▶ **ABOUT THIS EXERCISE**:
The full listing, written out exactly and without images, is the expected result.

▶ **EXCERPTED RECORDS**:
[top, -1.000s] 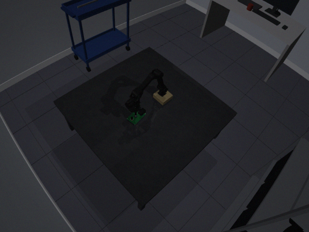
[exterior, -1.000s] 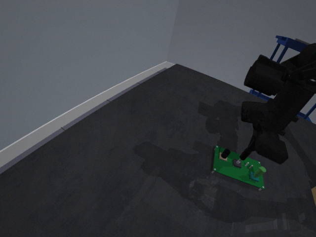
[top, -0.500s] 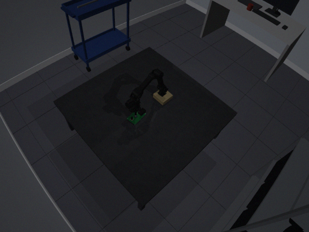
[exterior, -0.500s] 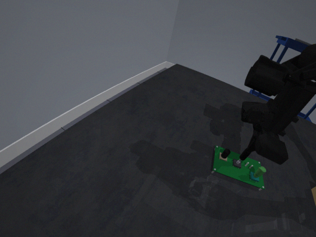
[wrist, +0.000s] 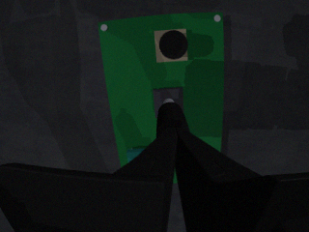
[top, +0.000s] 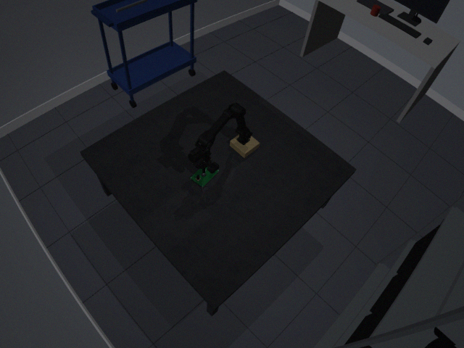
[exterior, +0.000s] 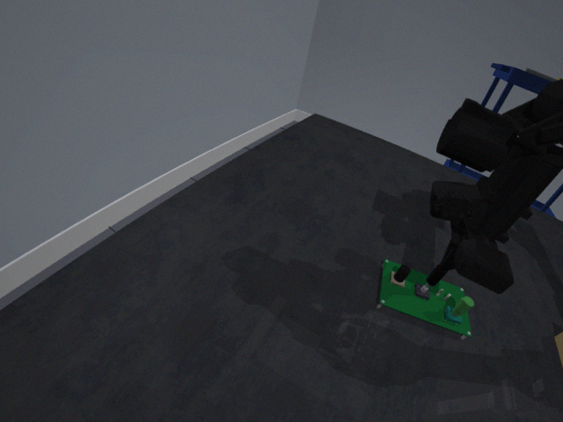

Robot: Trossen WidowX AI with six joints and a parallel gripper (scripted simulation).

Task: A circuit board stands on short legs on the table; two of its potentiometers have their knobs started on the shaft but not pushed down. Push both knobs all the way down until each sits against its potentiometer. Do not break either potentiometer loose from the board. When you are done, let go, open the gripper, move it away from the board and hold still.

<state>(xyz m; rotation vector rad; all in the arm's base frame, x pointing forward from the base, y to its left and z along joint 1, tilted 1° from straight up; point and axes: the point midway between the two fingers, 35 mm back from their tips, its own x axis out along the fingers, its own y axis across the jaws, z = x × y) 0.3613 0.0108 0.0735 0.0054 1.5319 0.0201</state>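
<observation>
The black knob lies 20 mm below my gripper tip. Round my gripper tip: green knob: 50 mm behind, 20 mm to the left, 30 mm below.
</observation>
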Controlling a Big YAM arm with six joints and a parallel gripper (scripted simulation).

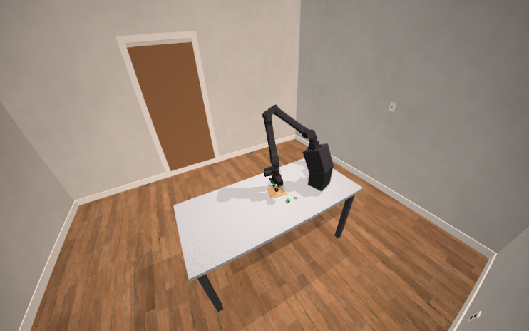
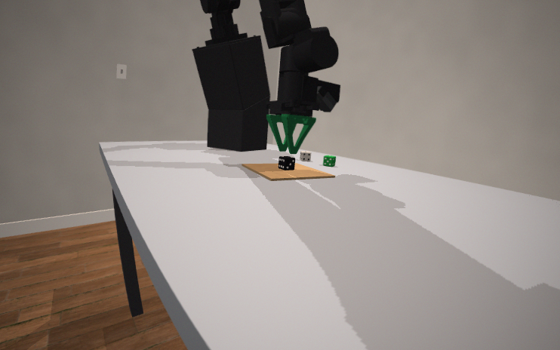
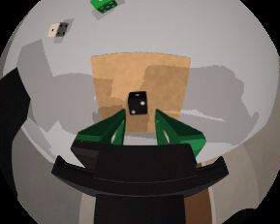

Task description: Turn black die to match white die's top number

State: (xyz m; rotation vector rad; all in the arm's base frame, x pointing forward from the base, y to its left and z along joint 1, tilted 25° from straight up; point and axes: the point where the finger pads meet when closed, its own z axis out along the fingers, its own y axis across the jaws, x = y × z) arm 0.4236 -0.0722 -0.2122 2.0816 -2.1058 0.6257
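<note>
Now: the black die 3 cm below my hand. The rest, counted from my hand: tan mat (4 cm below); then green die (16 cm to the left, 4 cm behind, 3 cm below); then white die (15 cm to the left, 12 cm behind, 3 cm below).
</note>
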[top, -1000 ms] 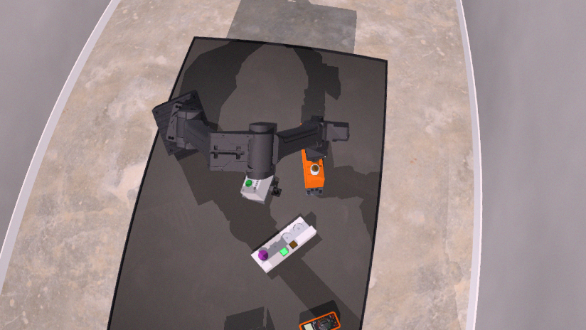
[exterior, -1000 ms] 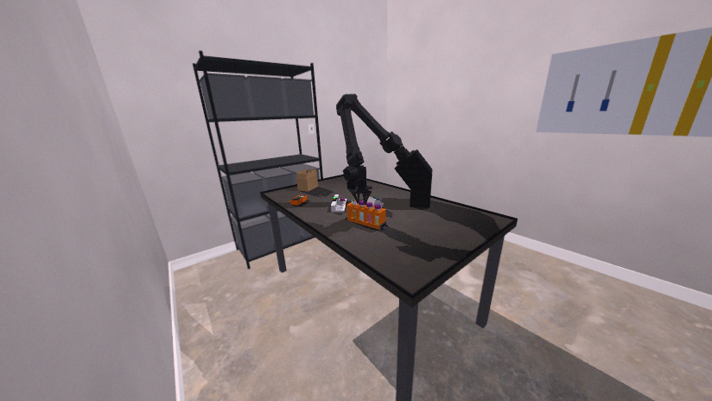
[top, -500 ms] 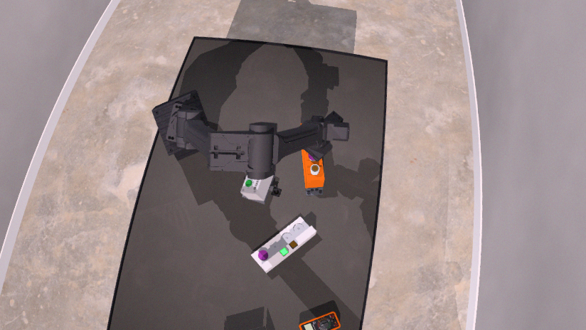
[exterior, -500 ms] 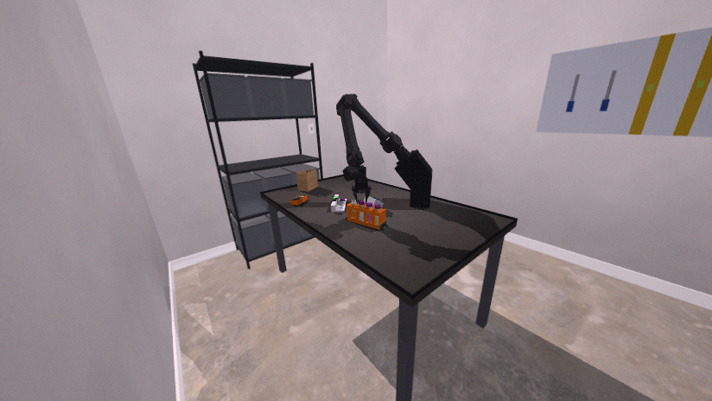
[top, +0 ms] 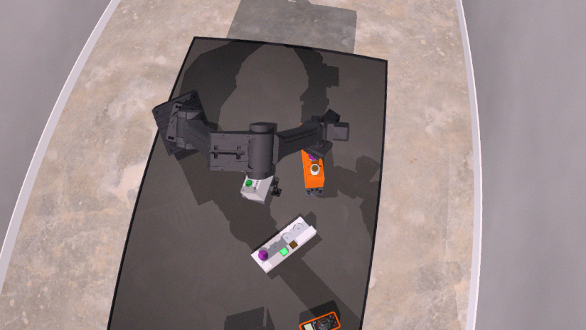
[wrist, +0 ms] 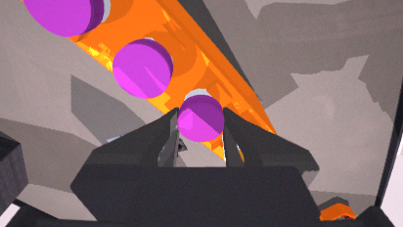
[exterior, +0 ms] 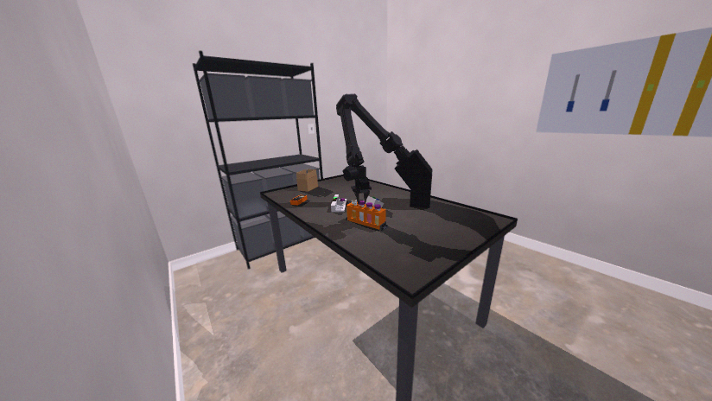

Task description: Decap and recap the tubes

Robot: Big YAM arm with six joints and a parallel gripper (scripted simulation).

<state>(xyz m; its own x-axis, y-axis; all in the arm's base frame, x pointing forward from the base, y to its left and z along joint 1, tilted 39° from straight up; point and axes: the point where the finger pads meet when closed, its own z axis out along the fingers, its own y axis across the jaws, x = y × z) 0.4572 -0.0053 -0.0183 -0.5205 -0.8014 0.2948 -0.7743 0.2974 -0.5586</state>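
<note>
The cap lies 15 cm behind my hand, 34 cm to the right of it and 10 cm below it. Also, from my hand: green key: 21 cm behind, 10 cm to the right, 5 cm below; blue key: 20 cm behind, 6 cm to the right, 5 cm below; key housing: 19 cm behind, 8 cm to the right, 6 cm below.
</note>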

▶ **ANSWER FOR THIS EXERCISE**:
[top, -1.000s] 
[exterior, -1.000s] 
[top, -0.500s] 
[exterior, -0.500s] 
[wrist, +0.000s] 
[top, +0.000s] 
[exterior, +0.000s] 

Robot: Trossen WidowX AI with six joints and a parallel gripper (scripted simulation).

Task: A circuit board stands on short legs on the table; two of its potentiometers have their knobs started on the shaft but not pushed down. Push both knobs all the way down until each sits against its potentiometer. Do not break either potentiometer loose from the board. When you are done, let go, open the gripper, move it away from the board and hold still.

<state>(xyz m; rotation vector rad; all in the arm's base frame, x pointing forward from the base, y to its left and z along joint 1, tilted 1° from straight up; point and axes: the point midway between the two fingers, 35 mm back from their tips, its own x axis out along the fingers, its own y axis across the jaws, z = x × y) 0.3613 0.0108 0.0735 0.0054 1.5319 0.0201</state>
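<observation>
The black knob lies 20 mm below my gripper tip. Round my gripper tip: green knob: 50 mm behind, 20 mm to the left, 30 mm below.
</observation>
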Controlling a Big YAM arm with six joints and a parallel gripper (scripted simulation).


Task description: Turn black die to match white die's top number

State: (xyz m; rotation vector rad; all in the arm's base frame, x pointing forward from the base, y to its left and z along joint 1, tilted 25° from straight up; point and axes: the point where the finger pads meet when closed, its own z axis out along the fingers, its own y axis across the jaws, x = y × z) arm 0.4236 -0.0722 -0.2122 2.0816 -2.1058 0.6257
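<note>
Now: the black die 3 cm below my hand. The rest, counted from my hand: tan mat (4 cm below); then green die (16 cm to the left, 4 cm behind, 3 cm below); then white die (15 cm to the left, 12 cm behind, 3 cm below).
</note>
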[top, -1000 ms] 
[exterior, -1000 ms] 
[top, -500 ms] 
[exterior, -500 ms] 
[top, +0 ms] 
[wrist, +0 ms] 
[exterior, +0 ms] 

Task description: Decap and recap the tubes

Robot: Big YAM arm with six joints and a parallel gripper (scripted simulation).

<state>(xyz m; its own x-axis, y-axis; all in the arm's base frame, x pointing forward from the base, y to its left and z along joint 1, tilted 39° from straight up; point and axes: the point where the finger pads meet when closed, its own z axis out along the fingers, its own y axis across the jaws, x = y × z) 0.4572 -0.0053 -0.0183 -0.5205 -0.8014 0.2948 -0.7743 0.2974 -0.5586</state>
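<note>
The cap lies 15 cm behind my hand, 34 cm to the right of it and 10 cm below it. Also, from my hand: green key: 21 cm behind, 10 cm to the right, 5 cm below; blue key: 20 cm behind, 6 cm to the right, 5 cm below; key housing: 19 cm behind, 8 cm to the right, 6 cm below.
</note>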

Nothing else belongs in this output.